In [44]:
from functools import reduce

In [45]:
# training data
data = dict(
    c = ["Chinese Beijing Chinese", "Chinese Chinese Shanghai", "Chinese Macao"],
    j = ["Tokyo Japan Chinese"]
)

# test data
test_data = "Chinese Chinese Chinese Tokyo Japan"

In [46]:
data

{'c': ['Chinese Beijing Chinese', 'Chinese Chinese Shanghai', 'Chinese Macao'],
 'j': ['Tokyo Japan Chinese']}

In [47]:
test_data

'Chinese Chinese Chinese Tokyo Japan'

## Removing duplicate values from the document

In [48]:
def remove_duplicate_values(data):
    for key, value in data.items():
        data[key] = [" ".join(list(set(val.split()))) for val in value]
    return data

In [49]:
data = remove_duplicate_values(data)
data

{'c': ['Chinese Beijing', 'Chinese Shanghai', 'Chinese Macao'],
 'j': ['Chinese Japan Tokyo']}

In [50]:
test_data = " ".join(list(set(test_data.split())))

test_data

'Chinese Japan Tokyo'

In [51]:
def all_words_in_a_class(data):
    a = dict()
    for key, value in data.items():
        l = []
        for val in value:
            l.extend(val.split()) # split the sentence and store each words in a list
        a.setdefault(key, []).extend(l) # store the list of words in regarding class
    return a
    
all_words_in_a_class(data)

{'c': ['Chinese', 'Beijing', 'Chinese', 'Shanghai', 'Chinese', 'Macao'],
 'j': ['Chinese', 'Japan', 'Tokyo']}

In [52]:
def count_each_words_in_a_class(a):
    b = dict()
    for key, value in a.items():
        z = dict()
        for i in set(value): # all the distinct values in a class
            z.setdefault(i, value.count(i)) # store the occurence of the word 
        b.setdefault(key, z) # store the dictionary in the regarding class
    return b
    
count_each_words_in_a_class(all_words_in_a_class(data))

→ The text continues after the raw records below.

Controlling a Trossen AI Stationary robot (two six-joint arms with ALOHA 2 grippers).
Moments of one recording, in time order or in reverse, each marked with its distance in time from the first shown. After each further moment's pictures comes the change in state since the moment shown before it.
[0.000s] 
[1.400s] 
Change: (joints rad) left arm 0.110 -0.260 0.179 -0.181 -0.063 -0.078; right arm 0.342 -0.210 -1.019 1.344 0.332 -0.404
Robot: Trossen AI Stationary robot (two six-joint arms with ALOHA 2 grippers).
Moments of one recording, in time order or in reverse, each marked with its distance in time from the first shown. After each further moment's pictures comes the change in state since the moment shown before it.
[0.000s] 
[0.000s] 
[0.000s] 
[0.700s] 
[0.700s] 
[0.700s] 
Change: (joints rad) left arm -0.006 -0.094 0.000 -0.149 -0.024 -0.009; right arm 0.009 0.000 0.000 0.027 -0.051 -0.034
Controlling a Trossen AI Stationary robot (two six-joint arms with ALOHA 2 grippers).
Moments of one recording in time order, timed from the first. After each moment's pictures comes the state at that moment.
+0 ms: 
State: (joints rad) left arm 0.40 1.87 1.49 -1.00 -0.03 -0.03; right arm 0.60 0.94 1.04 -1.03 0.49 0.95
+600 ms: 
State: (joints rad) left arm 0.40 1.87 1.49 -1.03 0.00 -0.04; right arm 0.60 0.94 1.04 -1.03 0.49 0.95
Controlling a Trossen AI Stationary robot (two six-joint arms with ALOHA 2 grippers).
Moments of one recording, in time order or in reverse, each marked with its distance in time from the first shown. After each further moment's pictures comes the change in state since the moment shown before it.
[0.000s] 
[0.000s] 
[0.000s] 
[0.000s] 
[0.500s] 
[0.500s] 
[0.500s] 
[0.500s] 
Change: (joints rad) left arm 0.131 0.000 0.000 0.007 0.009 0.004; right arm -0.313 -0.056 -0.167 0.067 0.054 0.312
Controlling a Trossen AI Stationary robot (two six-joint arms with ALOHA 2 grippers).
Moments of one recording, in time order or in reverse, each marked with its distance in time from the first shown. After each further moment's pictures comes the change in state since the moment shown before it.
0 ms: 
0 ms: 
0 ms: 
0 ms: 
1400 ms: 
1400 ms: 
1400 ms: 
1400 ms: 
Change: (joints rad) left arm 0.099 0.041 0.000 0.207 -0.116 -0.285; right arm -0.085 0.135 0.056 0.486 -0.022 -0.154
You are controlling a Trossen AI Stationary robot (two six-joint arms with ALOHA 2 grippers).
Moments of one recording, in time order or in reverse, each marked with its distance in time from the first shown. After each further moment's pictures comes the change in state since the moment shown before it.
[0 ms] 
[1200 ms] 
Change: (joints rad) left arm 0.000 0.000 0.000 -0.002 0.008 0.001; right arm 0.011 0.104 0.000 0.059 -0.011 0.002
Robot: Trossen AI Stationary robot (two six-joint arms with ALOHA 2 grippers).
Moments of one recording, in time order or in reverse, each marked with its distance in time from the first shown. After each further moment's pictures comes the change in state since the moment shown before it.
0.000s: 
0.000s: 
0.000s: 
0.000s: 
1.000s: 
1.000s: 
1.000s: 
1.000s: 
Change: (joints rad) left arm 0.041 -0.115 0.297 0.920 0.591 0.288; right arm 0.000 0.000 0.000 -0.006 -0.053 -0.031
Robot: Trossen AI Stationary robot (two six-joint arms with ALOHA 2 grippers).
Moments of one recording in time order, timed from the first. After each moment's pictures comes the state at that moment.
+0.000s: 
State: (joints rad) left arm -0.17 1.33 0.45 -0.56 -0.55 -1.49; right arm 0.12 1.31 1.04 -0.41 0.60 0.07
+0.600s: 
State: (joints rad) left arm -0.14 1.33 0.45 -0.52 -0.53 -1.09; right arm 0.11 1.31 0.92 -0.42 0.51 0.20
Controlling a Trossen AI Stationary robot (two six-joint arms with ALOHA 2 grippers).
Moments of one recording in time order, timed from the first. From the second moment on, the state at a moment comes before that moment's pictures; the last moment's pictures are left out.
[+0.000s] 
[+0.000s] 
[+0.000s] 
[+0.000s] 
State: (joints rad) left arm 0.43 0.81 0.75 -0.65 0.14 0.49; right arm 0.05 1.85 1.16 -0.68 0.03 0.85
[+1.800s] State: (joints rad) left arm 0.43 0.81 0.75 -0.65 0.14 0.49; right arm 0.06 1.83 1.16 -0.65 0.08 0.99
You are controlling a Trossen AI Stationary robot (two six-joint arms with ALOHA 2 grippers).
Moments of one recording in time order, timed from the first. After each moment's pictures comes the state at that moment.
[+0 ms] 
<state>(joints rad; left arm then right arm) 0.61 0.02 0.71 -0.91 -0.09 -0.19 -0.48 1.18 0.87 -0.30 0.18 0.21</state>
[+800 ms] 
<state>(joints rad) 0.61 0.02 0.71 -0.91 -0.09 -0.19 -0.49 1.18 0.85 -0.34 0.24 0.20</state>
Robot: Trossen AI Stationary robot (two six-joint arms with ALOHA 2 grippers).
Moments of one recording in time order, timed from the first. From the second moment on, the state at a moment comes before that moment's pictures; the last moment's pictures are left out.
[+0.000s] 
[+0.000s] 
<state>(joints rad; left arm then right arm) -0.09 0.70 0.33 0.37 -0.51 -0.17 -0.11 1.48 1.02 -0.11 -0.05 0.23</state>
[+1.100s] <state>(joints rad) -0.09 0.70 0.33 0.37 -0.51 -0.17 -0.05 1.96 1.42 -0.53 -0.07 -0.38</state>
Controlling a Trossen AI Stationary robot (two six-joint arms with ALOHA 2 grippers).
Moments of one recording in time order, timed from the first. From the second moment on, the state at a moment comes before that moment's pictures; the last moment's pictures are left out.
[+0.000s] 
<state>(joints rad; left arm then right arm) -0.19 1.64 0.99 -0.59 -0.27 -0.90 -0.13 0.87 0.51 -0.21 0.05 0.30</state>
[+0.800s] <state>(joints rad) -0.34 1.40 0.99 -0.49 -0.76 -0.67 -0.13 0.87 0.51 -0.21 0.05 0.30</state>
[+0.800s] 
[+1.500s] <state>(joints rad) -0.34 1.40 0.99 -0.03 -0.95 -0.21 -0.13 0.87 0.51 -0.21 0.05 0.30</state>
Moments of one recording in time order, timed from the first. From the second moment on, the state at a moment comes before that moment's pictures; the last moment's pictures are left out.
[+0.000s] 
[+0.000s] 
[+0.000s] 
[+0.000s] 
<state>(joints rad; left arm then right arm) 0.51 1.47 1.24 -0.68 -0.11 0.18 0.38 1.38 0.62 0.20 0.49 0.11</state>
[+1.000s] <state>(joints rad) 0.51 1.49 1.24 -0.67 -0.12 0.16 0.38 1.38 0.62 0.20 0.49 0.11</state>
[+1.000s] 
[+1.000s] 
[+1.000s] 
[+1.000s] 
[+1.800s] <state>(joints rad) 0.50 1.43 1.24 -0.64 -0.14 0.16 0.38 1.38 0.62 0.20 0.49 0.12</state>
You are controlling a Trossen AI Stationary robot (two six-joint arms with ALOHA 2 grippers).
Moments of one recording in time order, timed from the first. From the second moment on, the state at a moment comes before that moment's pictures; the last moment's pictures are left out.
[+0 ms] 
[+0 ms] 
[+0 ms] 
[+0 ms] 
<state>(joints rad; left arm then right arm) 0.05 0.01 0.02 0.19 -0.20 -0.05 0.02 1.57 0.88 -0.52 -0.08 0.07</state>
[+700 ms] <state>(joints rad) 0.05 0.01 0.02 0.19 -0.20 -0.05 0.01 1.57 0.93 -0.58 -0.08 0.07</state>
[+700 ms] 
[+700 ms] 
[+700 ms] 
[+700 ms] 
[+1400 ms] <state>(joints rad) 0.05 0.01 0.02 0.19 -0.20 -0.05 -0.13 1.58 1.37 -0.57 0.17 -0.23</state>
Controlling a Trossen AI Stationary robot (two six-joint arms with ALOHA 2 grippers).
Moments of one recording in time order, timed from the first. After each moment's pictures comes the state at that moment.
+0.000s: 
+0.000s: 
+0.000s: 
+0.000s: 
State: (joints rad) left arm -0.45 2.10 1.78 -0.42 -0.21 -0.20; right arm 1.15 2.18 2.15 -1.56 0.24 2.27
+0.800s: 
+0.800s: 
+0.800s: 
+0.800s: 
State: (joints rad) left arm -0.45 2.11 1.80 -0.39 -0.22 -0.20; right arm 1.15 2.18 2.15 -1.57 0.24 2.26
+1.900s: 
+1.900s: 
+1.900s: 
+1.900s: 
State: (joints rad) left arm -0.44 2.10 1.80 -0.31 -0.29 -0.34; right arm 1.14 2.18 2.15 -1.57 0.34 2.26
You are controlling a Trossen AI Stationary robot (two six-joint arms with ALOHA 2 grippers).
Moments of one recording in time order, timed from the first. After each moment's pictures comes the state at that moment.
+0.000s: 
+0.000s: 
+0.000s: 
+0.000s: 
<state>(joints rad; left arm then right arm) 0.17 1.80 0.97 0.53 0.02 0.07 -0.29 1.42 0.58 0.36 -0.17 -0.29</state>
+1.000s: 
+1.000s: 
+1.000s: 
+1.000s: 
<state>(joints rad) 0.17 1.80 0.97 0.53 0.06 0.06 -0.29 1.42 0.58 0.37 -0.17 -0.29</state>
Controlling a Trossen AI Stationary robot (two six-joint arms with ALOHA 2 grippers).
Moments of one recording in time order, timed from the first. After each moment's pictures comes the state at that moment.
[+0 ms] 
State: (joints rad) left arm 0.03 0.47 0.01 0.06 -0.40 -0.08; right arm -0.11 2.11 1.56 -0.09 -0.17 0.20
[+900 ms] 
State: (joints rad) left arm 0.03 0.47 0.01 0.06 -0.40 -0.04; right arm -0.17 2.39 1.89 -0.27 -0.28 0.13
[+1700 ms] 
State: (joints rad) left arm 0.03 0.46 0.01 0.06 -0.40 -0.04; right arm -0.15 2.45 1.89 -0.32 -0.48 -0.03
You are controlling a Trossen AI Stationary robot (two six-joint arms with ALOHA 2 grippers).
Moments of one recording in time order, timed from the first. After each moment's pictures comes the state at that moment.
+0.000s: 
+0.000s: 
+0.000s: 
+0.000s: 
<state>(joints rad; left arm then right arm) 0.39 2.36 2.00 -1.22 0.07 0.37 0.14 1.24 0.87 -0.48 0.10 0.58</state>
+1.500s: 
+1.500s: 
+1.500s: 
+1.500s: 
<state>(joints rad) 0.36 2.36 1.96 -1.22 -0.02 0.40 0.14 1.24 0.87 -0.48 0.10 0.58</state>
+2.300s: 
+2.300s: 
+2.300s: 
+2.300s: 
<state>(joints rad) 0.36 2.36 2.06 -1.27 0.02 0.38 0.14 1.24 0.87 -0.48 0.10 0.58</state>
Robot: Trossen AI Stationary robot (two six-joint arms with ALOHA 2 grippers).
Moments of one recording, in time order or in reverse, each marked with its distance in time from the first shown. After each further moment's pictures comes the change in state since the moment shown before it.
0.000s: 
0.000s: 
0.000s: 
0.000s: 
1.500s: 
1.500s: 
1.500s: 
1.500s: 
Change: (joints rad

{'c': {'Chinese': 3, 'Beijing': 1, 'Macao': 1, 'Shanghai': 1},
 'j': {'Chinese': 1, 'Tokyo': 1, 'Japan': 1}}

In [53]:
def priors(data):
    # count the number of each class in the data
    j = {key: len(value) for key, value in data.items()}
    
    # total number of data
    s = reduce(lambda x, y: x + y, j.values())
    
    # get the probability of each class
    for key in j.keys():
        j[key] /= s

    return j

priors(data)

{'c': 0.75, 'j': 0.25}

In [54]:
def conditional_prob(word, class_, data):
    b = count_each_words_in_a_class(all_words_in_a_class(data))
    
    # count of "word" in a class
    count_w_c = b.get(class_).get(word) or 0 

    # count of total words in a class
    count_c = sum(b.get(class_).values())

    # count of distinct words
    c = set()
    for value in b.values():
        for i in value.keys():
            c.add(i)
    V = len(c)

    return (count_w_c + 1) / (count_c + V)

# example
conditional_prob("Chinese", "c", data)

0.3333333333333333

In [55]:
def predict(test_data, data):
    result = dict()
    for key in data.keys():
        prob = priors(data).get(key) # prior probability of the class
        for word in test_data.split():
            prob *= conditional_prob(word, key, data) 
        result.setdefault(key, prob)
    return result

In [56]:
def class_label(predicted_dict):
    return max(predicted_dict, key=predicted_dict.get)

In [57]:
p = predict(test_data, data)
p

{'c': 0.001736111111111111, 'j': 0.0027434842249657062}

In [58]:
class_label(p)

'j'